I have Celiac disease. That means I can't consume gluten – that's rye, wheat, and barely – without the risk of triggering an auto-immune reaction that is, quite honestly, unpleasant to experience.
As a result, I am an avid reader of ingredient labels. I am highly suspicious of "modified food starch," "yeast extract," "hydrolyzed," anything and a number of other interesting ingredients that can either be produced using a gluten product or produced from a gluten-containing product. For example, yeast extract may be your normal, everyday yeast, but it can, in some cases, be specifically made from brewer's yeast, which means the extract came from a gluten-containing grain.
Yeah, you do not want to go grocery shopping with me.
Even if a product has no obvious gluten or related ingredients, I have to further examine its manufacturing environment. Many products are manufactured in the same plant as gluten-containing products and thus may be “cross-contaminated.” As even a micro-amount of gluten will trigger a reaction, these products are not allowed in my shopping cart.
Now, at this point, you should start to notice that while it sounds fairly easy to avoid gluten – just look at the ingredient list – the reality is that it's far more challenging than that. Because the supply chain matters.
Which is how we get from Celiac disease to software supply chain security. Because that, too, is more than a focus on just the actual ingredients in your applications, such as the open-source web app framework or database or other software you’re using. It’s also about what went into that software - its composite dependencies and how it was “manufactured," and in what environment.
The modern software supply chain
The use of open source is nothing new.
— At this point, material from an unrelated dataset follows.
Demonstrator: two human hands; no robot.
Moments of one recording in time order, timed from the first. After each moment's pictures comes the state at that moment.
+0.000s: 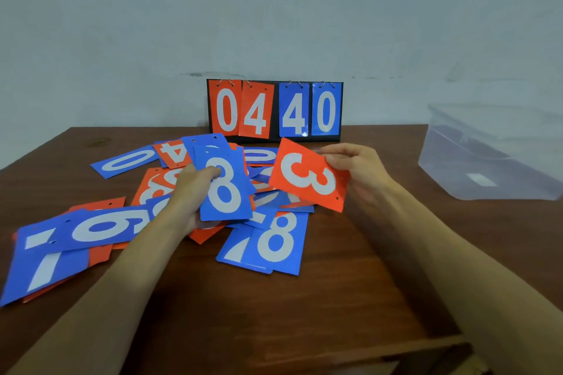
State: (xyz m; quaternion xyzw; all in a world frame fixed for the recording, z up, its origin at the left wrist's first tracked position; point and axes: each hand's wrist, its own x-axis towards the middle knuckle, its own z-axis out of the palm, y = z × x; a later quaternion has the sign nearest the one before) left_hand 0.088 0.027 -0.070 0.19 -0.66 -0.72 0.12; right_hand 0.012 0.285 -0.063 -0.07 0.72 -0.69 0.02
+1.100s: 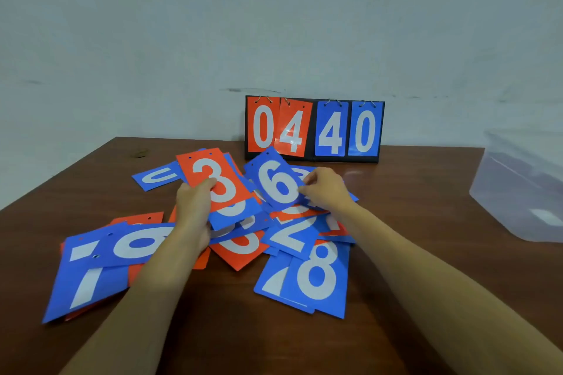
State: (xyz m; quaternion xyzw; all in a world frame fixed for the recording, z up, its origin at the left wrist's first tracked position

The reality is that the software supply chain – the open-source components and dependencies used to build modern applications - has been growing for years as organizations have adopted and expanded on digital as the default engagement model. The most recent estimates are that the average modern application contains 128 open-source dependencies.
But what’s more distressing is the increasing threat from those dependencies. Of the 67% of developers who think they leave vulnerabilities in their code, 45% believe those vulnerabilities are the inherent flaws in libraries or frameworks they’re using. They believe that because we know that 29% of popular projects contain at least one known security vulnerability. There’s no way to know how many unknown vulnerabilities there are because, well, they aren't known. Yet.
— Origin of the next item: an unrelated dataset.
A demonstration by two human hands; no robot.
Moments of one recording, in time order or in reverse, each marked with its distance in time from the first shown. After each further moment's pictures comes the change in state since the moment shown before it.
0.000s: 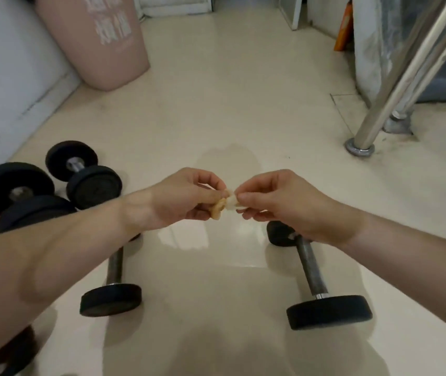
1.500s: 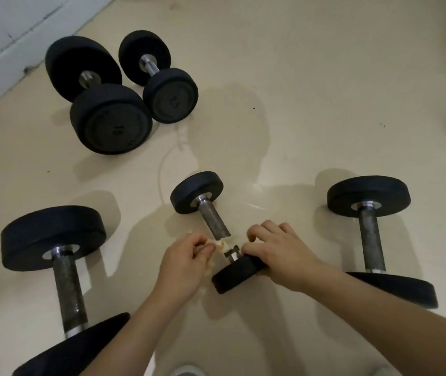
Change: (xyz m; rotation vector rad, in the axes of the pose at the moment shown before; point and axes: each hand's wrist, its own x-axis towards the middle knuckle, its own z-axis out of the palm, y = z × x) left_hand -0.118 -0.290 -0.008 0.180 0.728 -0.117; right_hand 0.044 0.147 0.207 -1.350 -0.396 -0.407
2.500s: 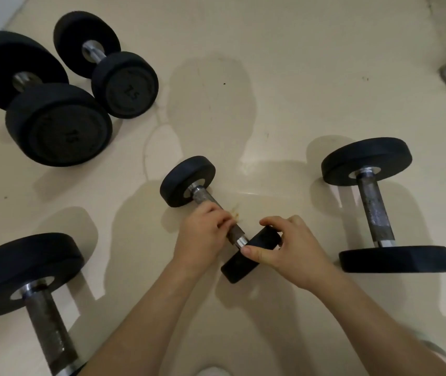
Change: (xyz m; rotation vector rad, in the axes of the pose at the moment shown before) left_hand 0.062 0.018 0.044 0.207 0.034 0.457; right_hand -0.019 -0.008 0.005 0.889 0.168 0.756
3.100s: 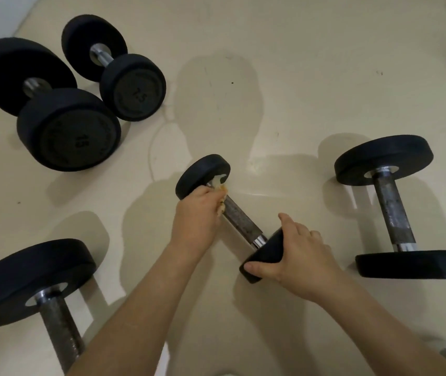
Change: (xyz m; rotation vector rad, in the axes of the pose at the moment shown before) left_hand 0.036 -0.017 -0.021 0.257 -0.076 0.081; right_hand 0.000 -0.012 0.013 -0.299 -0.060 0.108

Oh, and let’s not forget that as the movement to modernize ops gears up, open source will be a significant source of automation and tools, which will only increase the depth of the software supply chain.
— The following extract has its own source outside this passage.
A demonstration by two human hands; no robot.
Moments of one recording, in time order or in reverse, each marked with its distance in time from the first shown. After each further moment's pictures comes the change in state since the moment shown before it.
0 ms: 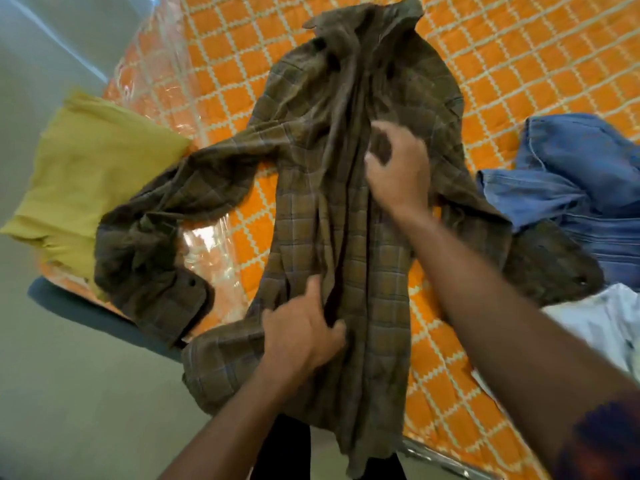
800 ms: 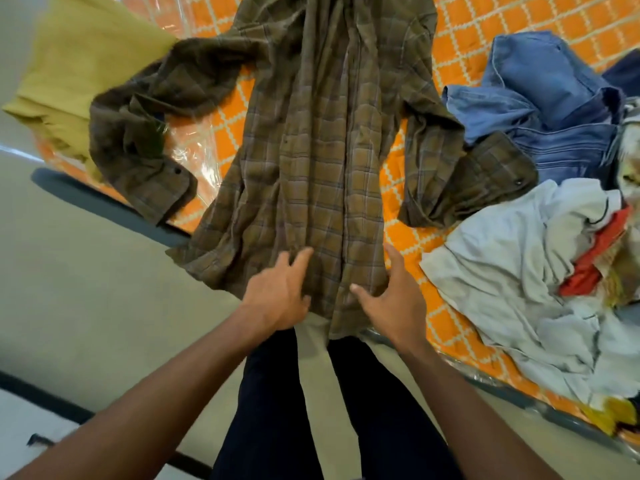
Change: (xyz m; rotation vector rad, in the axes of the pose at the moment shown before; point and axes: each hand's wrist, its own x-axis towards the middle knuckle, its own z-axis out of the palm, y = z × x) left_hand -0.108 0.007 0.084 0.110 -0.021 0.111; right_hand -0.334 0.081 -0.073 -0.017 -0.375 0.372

It's time to get serious about supply chain security. Open source is so widely used that it is a magnet for attackers.
While the executive order issued last year to try to improve software supply chain security was a good motivator, organizations need to embrace the idea of greater due diligence to secure the software supply chain. That means supporting OSS security standards and efforts like OpenSSF and adopting enterprise-grade services for open-source projects. Giving back to the community through open source should include security support. The industry needs standard practices, tools, and even processes that promote – and perhaps even reward – those who diligently participate in the effort to secure the software supply chain.
For enterprise organizations, it means establishing standard security practices from day zero of development through its entire lifecycle and embracing the “shift left” mindset inherent in a DevSecOps practice. It means not only performing security scans on all software but acting on the results. It means auditing your entire portfolio of software – from dev to ops to infrastructure and networking - and documenting exactly what open-source software is powering your business.
It's to get serious about supply chain security and read those software ingredient labels with a critical eye before you consume a project that will trigger a very unpleasant digital reaction.